# What the exercise asks
Find how many lines in the material below contain the word "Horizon" and give only that number.

# Source data
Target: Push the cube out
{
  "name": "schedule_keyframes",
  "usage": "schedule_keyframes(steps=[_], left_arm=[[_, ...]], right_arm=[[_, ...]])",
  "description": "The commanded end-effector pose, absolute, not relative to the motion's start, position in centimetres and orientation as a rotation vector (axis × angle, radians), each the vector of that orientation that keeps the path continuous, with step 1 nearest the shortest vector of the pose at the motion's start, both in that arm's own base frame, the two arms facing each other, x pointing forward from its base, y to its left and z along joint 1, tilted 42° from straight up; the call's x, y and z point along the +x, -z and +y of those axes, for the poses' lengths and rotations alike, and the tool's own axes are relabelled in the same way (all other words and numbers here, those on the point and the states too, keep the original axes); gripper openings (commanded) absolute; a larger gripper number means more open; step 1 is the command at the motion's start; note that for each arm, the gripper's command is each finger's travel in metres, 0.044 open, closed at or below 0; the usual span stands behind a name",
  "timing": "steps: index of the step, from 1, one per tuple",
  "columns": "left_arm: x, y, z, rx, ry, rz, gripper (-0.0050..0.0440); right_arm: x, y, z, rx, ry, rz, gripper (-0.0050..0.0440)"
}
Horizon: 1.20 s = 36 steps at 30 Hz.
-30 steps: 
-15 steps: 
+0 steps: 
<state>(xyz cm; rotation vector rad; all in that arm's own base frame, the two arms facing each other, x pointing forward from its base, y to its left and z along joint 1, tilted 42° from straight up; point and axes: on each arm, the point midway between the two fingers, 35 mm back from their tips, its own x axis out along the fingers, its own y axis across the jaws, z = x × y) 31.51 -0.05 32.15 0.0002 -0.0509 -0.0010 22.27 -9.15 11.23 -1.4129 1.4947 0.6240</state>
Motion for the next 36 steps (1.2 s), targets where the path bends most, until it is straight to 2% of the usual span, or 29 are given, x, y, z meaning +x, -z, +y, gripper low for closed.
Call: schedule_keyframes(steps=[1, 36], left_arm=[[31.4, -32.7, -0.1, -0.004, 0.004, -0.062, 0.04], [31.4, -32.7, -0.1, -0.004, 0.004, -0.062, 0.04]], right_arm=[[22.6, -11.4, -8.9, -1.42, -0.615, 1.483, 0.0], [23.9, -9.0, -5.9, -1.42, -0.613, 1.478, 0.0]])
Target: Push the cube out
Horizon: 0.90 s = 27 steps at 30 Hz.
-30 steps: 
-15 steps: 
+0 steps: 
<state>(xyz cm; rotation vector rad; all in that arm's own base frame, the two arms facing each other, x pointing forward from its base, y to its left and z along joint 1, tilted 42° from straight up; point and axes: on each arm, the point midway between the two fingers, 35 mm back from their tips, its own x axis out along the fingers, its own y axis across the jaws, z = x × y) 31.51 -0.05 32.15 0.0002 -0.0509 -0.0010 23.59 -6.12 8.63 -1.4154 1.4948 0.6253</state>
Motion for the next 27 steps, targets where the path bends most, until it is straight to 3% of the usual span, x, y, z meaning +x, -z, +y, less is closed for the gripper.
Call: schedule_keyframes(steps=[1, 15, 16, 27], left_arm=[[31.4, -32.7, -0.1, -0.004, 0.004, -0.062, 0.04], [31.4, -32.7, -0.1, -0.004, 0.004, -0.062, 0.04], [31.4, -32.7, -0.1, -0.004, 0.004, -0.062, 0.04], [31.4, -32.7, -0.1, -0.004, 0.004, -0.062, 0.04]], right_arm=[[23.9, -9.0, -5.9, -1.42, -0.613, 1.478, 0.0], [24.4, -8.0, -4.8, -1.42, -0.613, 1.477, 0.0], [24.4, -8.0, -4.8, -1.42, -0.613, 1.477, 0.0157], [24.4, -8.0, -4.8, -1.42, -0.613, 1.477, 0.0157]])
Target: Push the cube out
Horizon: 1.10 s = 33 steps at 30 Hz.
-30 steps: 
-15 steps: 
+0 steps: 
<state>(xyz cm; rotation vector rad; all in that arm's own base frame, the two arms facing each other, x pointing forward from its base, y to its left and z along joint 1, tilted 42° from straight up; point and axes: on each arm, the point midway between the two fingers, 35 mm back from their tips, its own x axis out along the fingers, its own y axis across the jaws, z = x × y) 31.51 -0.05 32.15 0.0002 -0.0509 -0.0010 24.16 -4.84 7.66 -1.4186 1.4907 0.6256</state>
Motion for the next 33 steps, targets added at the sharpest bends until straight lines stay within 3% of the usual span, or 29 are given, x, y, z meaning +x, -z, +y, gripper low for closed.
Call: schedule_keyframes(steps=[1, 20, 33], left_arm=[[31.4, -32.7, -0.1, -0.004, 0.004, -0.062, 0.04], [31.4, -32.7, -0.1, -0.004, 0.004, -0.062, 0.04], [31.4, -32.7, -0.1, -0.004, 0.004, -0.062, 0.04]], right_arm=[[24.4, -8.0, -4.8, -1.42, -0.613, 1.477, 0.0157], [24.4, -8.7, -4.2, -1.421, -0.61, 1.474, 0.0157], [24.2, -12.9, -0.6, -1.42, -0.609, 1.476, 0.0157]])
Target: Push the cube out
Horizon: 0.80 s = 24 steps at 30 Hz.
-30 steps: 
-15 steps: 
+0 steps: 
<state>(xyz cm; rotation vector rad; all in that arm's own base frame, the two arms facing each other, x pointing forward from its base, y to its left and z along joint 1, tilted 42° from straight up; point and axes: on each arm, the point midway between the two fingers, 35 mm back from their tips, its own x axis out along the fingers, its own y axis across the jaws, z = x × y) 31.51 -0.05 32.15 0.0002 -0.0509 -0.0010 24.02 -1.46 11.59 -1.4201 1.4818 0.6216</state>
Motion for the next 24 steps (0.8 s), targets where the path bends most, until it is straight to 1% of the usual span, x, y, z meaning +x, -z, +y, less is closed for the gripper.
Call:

# Task result
4